From the Elmhurst University's Student Handbook (p. 4)
The community expectations for academic integrity prohibit the following dishonest academic behaviors:
a. Quoting another person’s actual words
b. Using another person’s idea, opinion or theory
c. Using others’ facts, statistics or other illustrative material—unless the information is common knowledge
Plagiarism consists of “the deliberate adoption or reproduction of ideas or words or statements of another person as one’s own without acknowledgment. (2)” The University subscribes to the statement on plagiarism, which appears on page 9 of William Watt’s An American Rhetoric.
A student must give due credit to the originality of others and honestly pay their literary debts. They should acknowledge indebtedness:
Examples of Plagiarism
a. Direct Quotation
Original Source: “The child’s surroundings, we are told, were devoid of artistic luxury...there was an absence of frivolity and a distaste for all that is paltry and superficial.”
Student Paper: “The surroundings were devoid of artistic luxury and characterized by the absence of frivolity.” (no quotation marks or citation)
Original Source: “The Cambodian incursion of April 1970 brought forth renewed observations from constitutional scholars...that the war making power of Congress has been eroded.”

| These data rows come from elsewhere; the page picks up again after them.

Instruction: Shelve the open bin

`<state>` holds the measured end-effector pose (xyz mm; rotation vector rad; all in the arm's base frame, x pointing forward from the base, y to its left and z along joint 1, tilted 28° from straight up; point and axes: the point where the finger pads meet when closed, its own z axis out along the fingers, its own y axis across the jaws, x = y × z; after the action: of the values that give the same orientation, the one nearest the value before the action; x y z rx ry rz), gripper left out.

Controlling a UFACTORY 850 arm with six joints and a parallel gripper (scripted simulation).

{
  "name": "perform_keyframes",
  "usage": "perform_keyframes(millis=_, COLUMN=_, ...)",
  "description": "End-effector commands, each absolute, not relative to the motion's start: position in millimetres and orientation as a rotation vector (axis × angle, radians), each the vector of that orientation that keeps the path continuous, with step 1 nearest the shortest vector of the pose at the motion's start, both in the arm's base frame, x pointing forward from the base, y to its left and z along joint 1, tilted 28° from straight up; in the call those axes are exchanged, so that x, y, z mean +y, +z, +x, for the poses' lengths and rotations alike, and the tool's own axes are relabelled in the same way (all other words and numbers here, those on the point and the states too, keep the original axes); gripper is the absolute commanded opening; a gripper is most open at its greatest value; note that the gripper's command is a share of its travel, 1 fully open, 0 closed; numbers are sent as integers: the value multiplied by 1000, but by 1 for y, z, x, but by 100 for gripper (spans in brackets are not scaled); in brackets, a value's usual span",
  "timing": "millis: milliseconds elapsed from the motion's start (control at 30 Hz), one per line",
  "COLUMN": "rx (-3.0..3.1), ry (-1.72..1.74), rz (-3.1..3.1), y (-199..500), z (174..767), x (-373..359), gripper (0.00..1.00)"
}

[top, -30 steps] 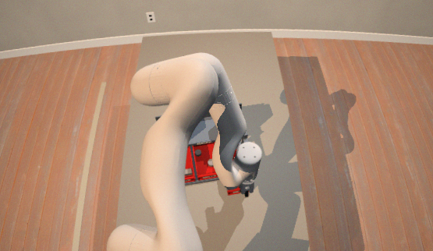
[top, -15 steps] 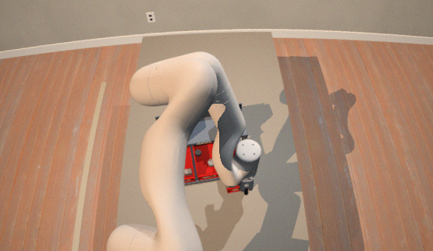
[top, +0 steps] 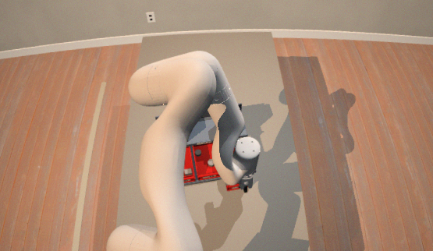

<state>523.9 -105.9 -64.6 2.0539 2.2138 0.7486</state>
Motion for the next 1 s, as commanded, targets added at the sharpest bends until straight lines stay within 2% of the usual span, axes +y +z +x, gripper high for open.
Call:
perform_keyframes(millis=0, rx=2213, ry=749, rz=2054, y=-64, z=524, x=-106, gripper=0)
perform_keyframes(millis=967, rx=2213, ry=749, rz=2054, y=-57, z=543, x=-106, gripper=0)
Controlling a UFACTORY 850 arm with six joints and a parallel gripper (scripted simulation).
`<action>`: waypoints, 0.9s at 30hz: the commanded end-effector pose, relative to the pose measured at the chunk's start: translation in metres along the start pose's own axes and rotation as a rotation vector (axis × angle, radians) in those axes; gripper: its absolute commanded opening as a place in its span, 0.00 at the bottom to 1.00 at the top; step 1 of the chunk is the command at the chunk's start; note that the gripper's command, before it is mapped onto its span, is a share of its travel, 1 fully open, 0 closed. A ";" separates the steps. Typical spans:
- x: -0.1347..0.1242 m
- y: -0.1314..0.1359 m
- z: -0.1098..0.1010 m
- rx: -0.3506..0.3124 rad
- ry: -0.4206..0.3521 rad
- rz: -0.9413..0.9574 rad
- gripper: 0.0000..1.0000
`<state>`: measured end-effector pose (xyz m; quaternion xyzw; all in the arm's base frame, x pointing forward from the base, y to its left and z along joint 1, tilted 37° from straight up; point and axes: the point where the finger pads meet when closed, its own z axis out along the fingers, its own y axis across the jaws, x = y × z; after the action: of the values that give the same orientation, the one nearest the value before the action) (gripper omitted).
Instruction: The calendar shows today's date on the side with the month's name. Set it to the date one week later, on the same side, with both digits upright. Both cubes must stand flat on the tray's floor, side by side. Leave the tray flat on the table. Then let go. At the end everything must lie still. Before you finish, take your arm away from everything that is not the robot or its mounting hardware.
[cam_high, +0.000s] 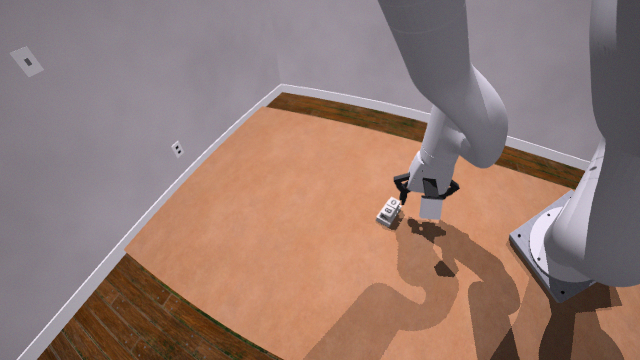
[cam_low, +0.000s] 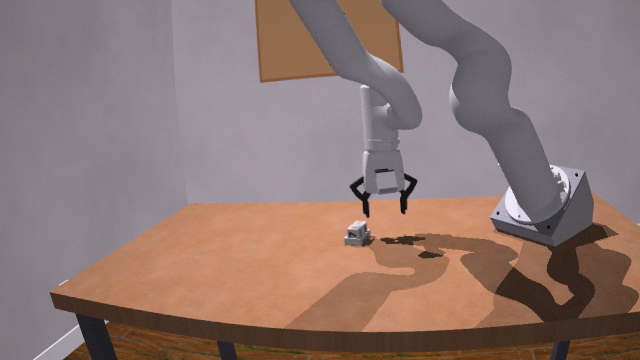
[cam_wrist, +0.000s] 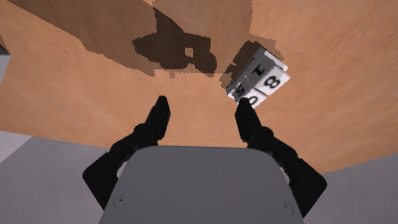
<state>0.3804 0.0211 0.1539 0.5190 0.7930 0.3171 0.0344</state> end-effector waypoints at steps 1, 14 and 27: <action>0.005 0.019 0.000 -0.002 -0.001 -0.028 1.00; 0.013 0.048 0.000 -0.002 -0.001 -0.159 1.00; 0.021 0.076 0.000 -0.002 -0.002 -0.290 1.00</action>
<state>0.4217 0.0517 0.1920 0.4057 0.8564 0.3096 0.0781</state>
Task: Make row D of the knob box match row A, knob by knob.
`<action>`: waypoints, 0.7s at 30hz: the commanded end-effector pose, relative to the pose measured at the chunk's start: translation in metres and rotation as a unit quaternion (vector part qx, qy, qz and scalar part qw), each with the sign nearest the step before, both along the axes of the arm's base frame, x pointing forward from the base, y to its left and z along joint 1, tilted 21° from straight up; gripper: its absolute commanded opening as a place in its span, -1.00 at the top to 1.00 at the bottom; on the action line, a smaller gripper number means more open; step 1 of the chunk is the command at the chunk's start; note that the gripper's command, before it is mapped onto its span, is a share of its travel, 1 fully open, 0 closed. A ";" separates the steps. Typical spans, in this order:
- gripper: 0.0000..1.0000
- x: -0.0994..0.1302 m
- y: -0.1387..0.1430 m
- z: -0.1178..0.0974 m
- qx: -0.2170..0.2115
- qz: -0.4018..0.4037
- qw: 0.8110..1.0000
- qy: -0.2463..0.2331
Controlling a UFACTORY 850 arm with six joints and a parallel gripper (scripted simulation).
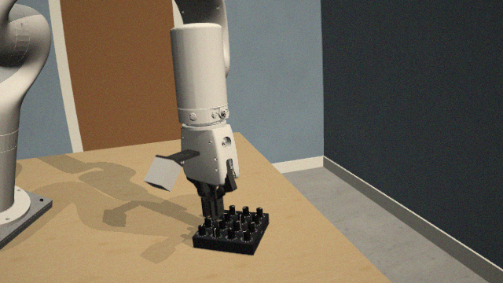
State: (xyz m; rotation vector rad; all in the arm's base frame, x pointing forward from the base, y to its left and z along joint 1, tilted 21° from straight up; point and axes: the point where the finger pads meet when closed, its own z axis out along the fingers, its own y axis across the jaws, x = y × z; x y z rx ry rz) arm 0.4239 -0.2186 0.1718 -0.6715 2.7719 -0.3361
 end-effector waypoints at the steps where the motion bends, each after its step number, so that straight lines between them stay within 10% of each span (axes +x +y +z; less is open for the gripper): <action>1: 0.84 0.000 0.000 0.001 -0.003 0.022 1.000 0.000; 21: 0.84 0.000 0.000 0.001 -0.006 0.031 1.000 0.002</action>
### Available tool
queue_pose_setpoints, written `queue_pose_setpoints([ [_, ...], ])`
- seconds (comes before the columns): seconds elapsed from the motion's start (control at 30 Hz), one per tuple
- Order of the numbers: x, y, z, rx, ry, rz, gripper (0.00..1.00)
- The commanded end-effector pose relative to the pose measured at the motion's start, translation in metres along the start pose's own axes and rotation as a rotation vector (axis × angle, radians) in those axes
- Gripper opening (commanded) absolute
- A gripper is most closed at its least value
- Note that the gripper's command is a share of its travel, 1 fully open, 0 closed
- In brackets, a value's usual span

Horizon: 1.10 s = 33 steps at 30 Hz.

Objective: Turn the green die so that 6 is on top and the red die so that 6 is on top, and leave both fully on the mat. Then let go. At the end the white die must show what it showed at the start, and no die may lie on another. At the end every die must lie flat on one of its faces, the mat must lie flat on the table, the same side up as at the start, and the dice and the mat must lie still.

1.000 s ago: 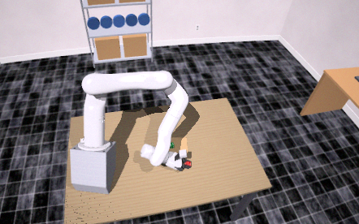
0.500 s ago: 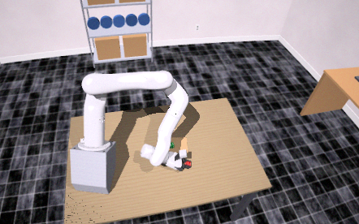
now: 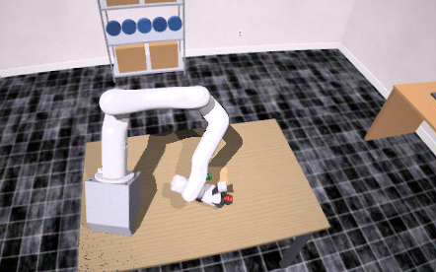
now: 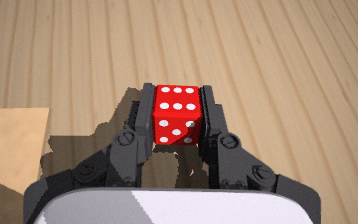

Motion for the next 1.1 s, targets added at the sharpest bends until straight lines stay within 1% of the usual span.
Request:
queue_pose_setpoints([
  [0.0,0.0001,0.0001,-0.0007,0.000,0.001,0.000,0.31],
  [0.03,0.0001,0.0001,-0.0007,0.000,0.001,0.000,0.35],
  [0.1,0.0001,0.0001,-0.0007,0.000,0.001,0.000,0.35],
  [0.13,0.0001,0.0001,-0.0007,0.000,0.001,0.000,0.39],
  [0.2,0.0001,0.0001,-0.0007,0.000,0.001,0.000,0.39],
  [0.23,0.0001,0.0001,-0.0007,0.000,0.001,0.000,0.43],
  [0.3,0.0001,0.0001,-0.0007,0.000,0.001,0.000,0.43],
  [0.33,0.0001,0.0001,-0.0007,0.000,0.001,0.000,0.47],
  [1.07,0.0001,0.0001,-0.0007,0.000,0.001,0.000,0.47],
])
Point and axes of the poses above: the point where the finger pads meet when closed, its own x axis out along the fingers, its own y axis across the jaws, z = x × y, the point moved 2 cm from there along -x, back along the fingers, and after that the axes turned 5 degrees about -x, right-handed, at the moved point
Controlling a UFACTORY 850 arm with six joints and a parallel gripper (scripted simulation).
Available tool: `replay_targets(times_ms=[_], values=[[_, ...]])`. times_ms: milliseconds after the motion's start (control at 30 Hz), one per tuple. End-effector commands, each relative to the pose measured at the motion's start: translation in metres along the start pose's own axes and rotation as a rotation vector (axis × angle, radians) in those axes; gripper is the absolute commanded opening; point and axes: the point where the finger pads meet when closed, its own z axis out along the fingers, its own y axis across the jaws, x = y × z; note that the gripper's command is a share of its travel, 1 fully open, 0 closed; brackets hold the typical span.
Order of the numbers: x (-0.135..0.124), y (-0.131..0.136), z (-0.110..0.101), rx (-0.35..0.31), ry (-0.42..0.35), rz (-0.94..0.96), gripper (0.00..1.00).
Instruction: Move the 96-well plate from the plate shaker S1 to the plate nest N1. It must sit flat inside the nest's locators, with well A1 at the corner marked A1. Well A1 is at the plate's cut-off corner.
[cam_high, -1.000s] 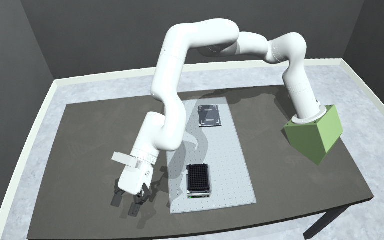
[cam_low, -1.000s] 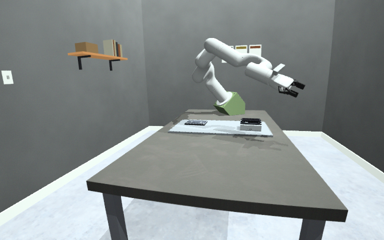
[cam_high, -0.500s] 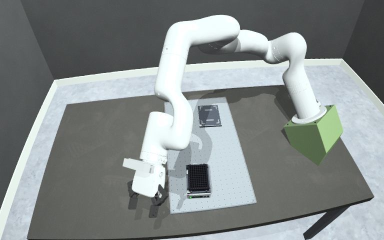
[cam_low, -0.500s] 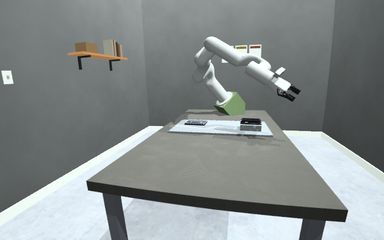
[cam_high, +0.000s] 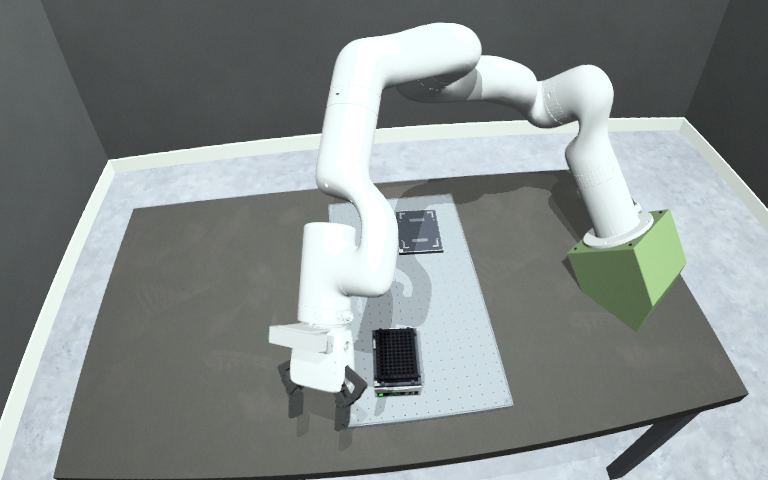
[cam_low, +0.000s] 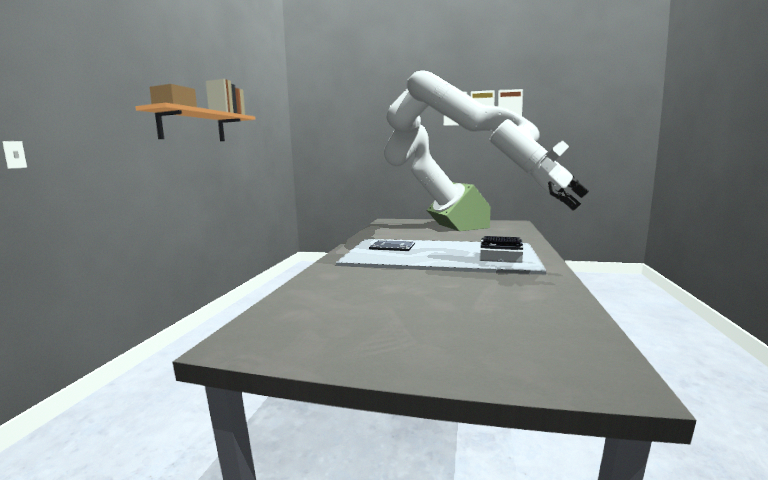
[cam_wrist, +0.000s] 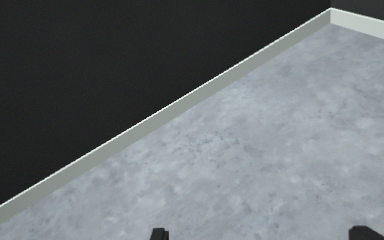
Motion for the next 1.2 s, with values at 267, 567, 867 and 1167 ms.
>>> replay_targets(times_ms=[267,567,867,1167], values=[[-0.040,-0.015,-0.008,0.009,-0.141,-0.074,1.00],[-0.070,-0.023,-0.016,0.011,-0.242,-0.128,1.00],[-0.103,-0.029,-0.028,0.006,-0.370,-0.200,1.00],[-0.131,-0.032,-0.042,-0.004,-0.468,-0.256,1.00]])
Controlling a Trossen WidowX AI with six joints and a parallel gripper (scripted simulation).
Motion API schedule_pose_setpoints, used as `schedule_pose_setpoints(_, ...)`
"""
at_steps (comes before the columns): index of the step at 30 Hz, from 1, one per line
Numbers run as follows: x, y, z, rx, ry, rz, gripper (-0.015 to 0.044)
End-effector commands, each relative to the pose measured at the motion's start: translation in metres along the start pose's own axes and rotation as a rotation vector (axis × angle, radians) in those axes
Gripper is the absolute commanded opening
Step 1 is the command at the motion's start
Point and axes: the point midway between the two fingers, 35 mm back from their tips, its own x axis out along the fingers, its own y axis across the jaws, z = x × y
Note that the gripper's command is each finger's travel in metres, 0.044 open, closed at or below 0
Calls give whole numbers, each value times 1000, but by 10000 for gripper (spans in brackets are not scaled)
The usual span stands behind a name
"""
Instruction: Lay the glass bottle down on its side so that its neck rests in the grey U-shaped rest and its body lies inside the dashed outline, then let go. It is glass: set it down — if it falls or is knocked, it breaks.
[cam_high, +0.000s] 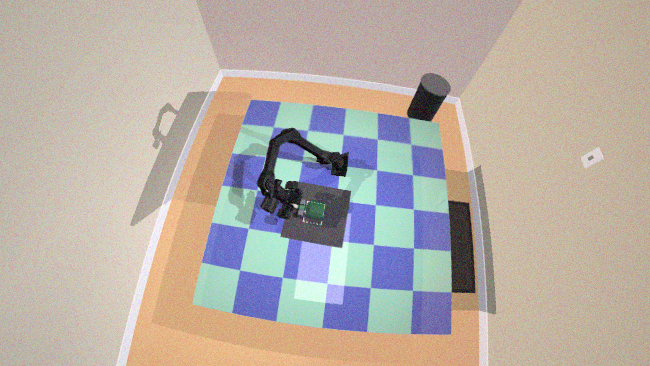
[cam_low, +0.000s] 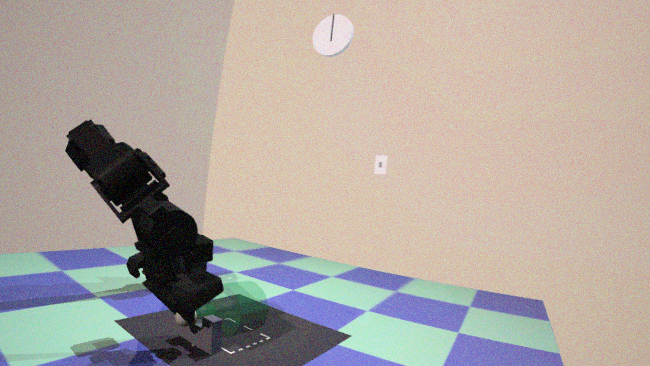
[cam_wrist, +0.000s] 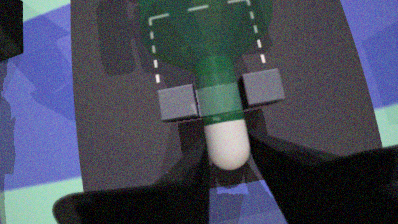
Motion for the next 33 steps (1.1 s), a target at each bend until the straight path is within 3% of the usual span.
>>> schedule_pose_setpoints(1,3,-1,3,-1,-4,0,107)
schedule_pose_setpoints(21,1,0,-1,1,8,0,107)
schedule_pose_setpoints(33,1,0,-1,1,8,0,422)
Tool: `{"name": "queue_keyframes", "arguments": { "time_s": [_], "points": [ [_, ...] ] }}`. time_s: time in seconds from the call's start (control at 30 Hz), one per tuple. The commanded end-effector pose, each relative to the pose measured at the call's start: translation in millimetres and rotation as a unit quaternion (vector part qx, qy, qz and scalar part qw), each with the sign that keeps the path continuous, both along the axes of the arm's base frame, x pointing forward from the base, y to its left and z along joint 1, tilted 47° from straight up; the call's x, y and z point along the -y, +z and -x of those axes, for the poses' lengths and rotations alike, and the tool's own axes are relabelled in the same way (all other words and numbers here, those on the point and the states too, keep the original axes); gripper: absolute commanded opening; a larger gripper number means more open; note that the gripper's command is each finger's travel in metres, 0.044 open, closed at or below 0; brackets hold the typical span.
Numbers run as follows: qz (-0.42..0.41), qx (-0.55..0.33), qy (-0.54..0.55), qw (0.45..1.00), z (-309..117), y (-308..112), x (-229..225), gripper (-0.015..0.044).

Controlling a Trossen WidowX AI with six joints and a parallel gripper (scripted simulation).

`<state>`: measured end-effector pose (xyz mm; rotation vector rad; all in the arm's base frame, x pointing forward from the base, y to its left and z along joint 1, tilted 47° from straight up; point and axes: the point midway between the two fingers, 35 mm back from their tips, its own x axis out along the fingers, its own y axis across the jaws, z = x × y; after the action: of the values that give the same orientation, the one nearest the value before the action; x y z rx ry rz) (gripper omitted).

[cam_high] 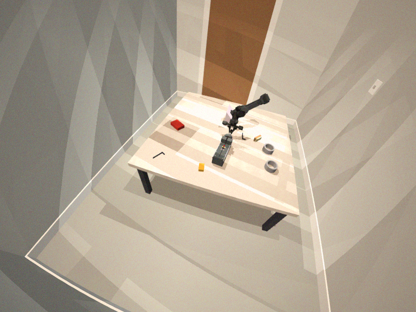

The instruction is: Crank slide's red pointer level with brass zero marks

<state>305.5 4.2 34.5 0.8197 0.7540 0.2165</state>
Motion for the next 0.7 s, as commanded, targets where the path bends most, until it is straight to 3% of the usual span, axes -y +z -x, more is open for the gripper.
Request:
{"name": "queue_keyframes", "arguments": {
  "time_s": [0.0,0.67],
  "points": [
    [0.004,-0.007,-0.011,1.0,1.4,-6.0,7.0,0.0],
    [0.004,-0.007,-0.011,1.0,2.2,-14.9,10.6,0.0]
  ]
}}
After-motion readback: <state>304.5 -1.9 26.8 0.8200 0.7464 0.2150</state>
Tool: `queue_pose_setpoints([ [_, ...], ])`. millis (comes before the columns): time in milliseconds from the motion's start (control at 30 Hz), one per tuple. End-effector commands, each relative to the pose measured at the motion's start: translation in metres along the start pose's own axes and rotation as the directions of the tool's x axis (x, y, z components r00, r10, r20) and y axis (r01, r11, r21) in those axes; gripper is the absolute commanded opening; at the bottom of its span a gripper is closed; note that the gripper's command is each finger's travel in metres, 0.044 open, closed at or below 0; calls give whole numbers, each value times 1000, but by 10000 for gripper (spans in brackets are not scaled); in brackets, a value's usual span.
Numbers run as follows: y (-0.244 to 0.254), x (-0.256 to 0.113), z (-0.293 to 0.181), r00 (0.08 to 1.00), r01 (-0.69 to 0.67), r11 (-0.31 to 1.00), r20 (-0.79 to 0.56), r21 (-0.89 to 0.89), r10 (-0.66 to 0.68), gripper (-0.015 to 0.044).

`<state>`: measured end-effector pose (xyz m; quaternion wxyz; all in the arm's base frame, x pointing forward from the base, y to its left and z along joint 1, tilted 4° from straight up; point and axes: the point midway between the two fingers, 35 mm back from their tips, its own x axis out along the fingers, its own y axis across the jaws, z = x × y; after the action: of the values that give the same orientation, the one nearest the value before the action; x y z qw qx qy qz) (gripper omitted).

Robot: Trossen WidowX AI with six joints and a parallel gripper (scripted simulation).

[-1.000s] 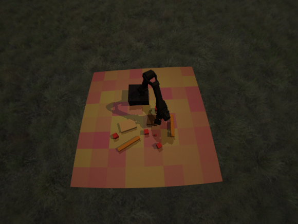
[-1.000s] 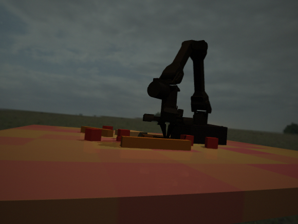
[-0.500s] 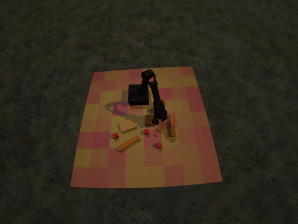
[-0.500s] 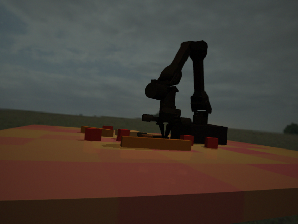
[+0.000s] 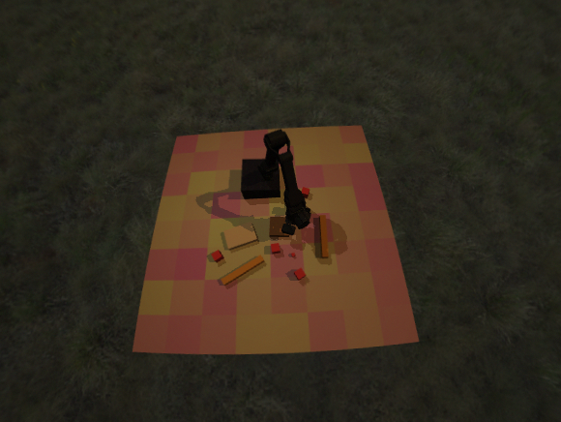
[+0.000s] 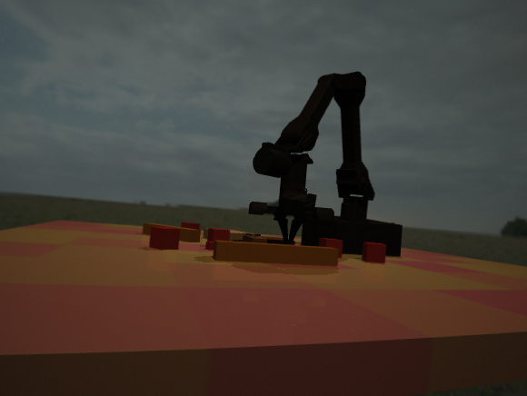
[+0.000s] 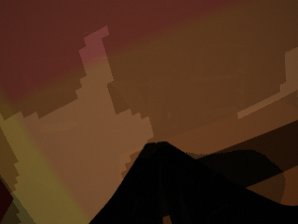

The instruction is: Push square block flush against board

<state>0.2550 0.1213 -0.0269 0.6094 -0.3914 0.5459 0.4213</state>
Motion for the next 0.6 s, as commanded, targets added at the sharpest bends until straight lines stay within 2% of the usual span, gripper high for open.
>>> queue_pose_setpoints([
  [0, 0, 1, -8, 1000, -2, 1000, -7, 0, 2, 0],
  [567, -2, 1, 6, 1000, -2, 1000, -6, 0, 2, 0],
])
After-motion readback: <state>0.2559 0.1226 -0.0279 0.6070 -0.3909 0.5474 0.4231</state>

Student Paper: “The war in Vietnam and more specifically the Cambodian invasion in the Spring of 1970, evoked considerable observation from students, constitutional scholars, public observers of the political process and Congressmen that the war making power of Congress has been eroded.” (no citation; no quotation marks for the last phrase)
c. “Borrowed” Facts or Information
Original Source: “In any of the defined situations, the President may commit the Armed Forces to combat for a period not to exceed thirty days.”
Student Paper: “Except in certain designated emergency situations, the President may send the military into combat only for up to thirty days.” (no citation)
Jennifer really enjoys the art history class she is taking this semester. She spends a lot of time on her final project - a portfolio of works of art that she selects, writes a brief background about the artist, and then describes what she feels about the piece. She is careful to make sure all her information about the artists is correct, and reads several essays on the artists she has chosen. She agrees with most of what the essayists have to say regarding the pieces. She represents some of their thoughts in her project as her own, reasoning that since it is not fact, and instead intangible opinion, and because she agrees with them, then she is not plagiarizing.
Is she right or wrong? Why?
Lee has to write a paper on some of the causes and symptoms of drug abuse for a public health class. He accesses the Web and finds several chat rooms that feature posted questions which are answered by doctors. He uses their answers in his paper, citing just "Internet" as the source. He also finds a site that is put together by the mother of a recovering addict which contains information that she has compiled as a resource for other families in similar circumstances. Steve also uses this information, and since the author of the site does not indicate which books she got the information from, he cites "Internet" again as the source.
Is this sufficient? Is this a form of plagiarism/academic dishonesty? Why or why not?
Last semester Ben took an ecology class and one of the papers he wrote was about the effects of DDT on bald eagles. This semester he is taking a wildlife biology class and realizes that his paper from last semester would work for one of the assignments for this semester, too.
Is it academic dishonesty for Ben to turn the same paper in twice? What is the best thing for Ben to do in this situation?